WHAT IS BEING ASKED =>
Where a line of the data holds the word "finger", copy that line.

AVAILABLE DATA =>

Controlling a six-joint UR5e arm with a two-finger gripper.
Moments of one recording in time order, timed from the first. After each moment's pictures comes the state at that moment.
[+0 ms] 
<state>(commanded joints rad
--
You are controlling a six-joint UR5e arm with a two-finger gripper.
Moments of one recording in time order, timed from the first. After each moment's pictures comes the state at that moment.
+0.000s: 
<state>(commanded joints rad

YOUR RESPONSE =>
Controlling a six-joint UR5e arm with a two-finger gripper.
You are controlling a six-joint UR5e arm with a two-finger gripper.

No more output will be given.